Perhaps the most cutting criticism of brain imaging studies is the one with the dead fish.
the voxels representing the area where the salmon’s tiny brain sat showed evidence of activity. In the fMRI scan, it looked like the dead salmon was actually thinking about the pictures it had been shown.
Which is to say, with 130k datapoints per scan, some of them are going to be garbage, and it’s important to make some effort to filter them out.
Yes. Thank you.
I work with fMRI data; it’s a significant part of my job. Everyone who works with our fMRI scanner knows the Salmon Paper – we have it printed out and pinned up on one of the noticeboards. It’s the source of much appreciation and affection. (I’m pretty sure one of the guys in the lab came to a Hallowe’en party dressed as said salmon.)
It’s also the paper everyone, of late, seems to dragging out to say "fMRI studies are rubbish! They’re useless! Never trust fMRI data!” without considering that, actually, that’s not what this paper intended to do.
fMRI studies have their limitations, yes.
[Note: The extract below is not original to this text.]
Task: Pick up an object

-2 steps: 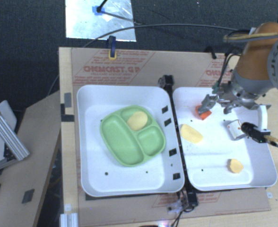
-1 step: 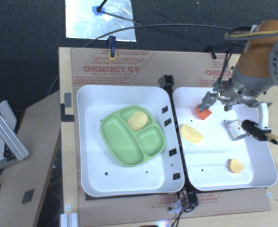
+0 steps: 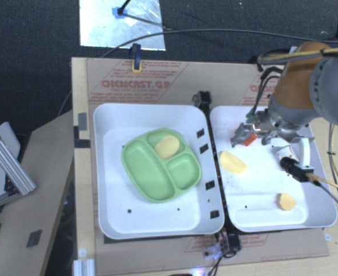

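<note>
I see the claw point(image 3: 245, 135) hanging over the right bin point(image 3: 324, 211), nothing between its fingers; I cannot tell how they are set. Near it, toward the green tray point(image 3: 152, 177), lies a yellow piece point(image 3: 233, 163). Another piece point(image 3: 168, 146) sits in the tray.

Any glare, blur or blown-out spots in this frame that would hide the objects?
Camera view: the two shallow white bins are bright but not washed out; the green divided plastic plate and pale yellow pieces read sharply. The foil-like sheet above the bench glares. The hand looks slightly soft, its fingers hard to resolve.
</note>
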Action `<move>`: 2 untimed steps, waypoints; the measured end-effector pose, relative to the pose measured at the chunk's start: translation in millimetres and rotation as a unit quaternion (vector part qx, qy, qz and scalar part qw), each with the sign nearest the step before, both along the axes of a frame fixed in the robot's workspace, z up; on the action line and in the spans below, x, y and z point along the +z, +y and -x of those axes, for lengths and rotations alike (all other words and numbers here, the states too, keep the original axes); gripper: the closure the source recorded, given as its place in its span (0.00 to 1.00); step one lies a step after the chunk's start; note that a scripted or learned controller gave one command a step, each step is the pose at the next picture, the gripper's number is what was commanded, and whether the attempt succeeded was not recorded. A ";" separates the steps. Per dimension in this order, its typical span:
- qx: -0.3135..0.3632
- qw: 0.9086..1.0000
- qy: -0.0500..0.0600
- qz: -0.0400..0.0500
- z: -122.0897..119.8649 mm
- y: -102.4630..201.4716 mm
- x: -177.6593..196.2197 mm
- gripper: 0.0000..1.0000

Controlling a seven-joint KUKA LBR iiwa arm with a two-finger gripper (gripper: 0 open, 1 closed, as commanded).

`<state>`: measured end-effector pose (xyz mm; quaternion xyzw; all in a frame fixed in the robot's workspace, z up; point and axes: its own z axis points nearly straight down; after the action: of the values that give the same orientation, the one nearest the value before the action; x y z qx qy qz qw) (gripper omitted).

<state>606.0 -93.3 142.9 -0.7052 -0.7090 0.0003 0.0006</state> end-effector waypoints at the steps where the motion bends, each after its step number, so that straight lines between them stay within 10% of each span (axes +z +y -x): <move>1: -0.001 1.000 0.000 0.000 -0.2 0.5 -51.4 0.00; 2: -0.002 1.000 -0.002 0.001 -1.4 0.2 -38.4 1.00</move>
<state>607.4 -93.1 104.5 -0.7064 -0.7078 -0.0008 -0.0012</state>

It’s correlational data; it’s superb spatial resolution with utterly terrible temporal resolution; it provides enough evidence to say something like “we observed [process] happening in [region of the brain],” but is not usually strong enough to say “[process] happens solely and definitively in [region]”. It 100% has its issues, and you always gotta handle it with care.
But what the Salmon Paper was looking to highlight was not the inherent flaws with the methodology, which are pretty well-understood; it’s the flaws in the statistics that people add in afterwards.
Work with any kind of statistics for any length of time, and there’s one lesson you learn very early on: correct for multiple comparisons. To make a long story almost insultingly brief, when you run lots and lots of statistical tests, you inflate the chance of getting a false positive, to the extent that you’re practically guaranteeing at least a few of them. It’s just in the nature of the game. So what you have to do is add in some extra stuff – like the Bonferroni correction, for example. What this does is take into account the fact you’re running a bunch of stats, and by being mega-strict it reduces the occurrences of false-positives. I’ve taught first-year undergrads this; it’s pretty integral if you’re working with T-Tests or ANOVA tests.
fMRI data, incidentally? A lot of the time, when analysed, it’s a whole bunch of T-Tests. Like, in the quadruple digits. That’s a lot of chances for a false positive to crop up, and oh boy, do they.
That’s what you’re seeing in the Salmon Paper. Those areas of brain activation are where so many tests have been run that you get a bunch of brain areas appearing to light up at random. The authors of this paper ran their stats deliberately without correction for multiple comparisons, and this is what you get – one surprisingly thinky dead salmon.
Correcting for multiple comparisons is exactly the filtering mechanism used to try to separate the garbage from the interesting neuroscientific data, and this paper is nice little warning that it isn’t optional.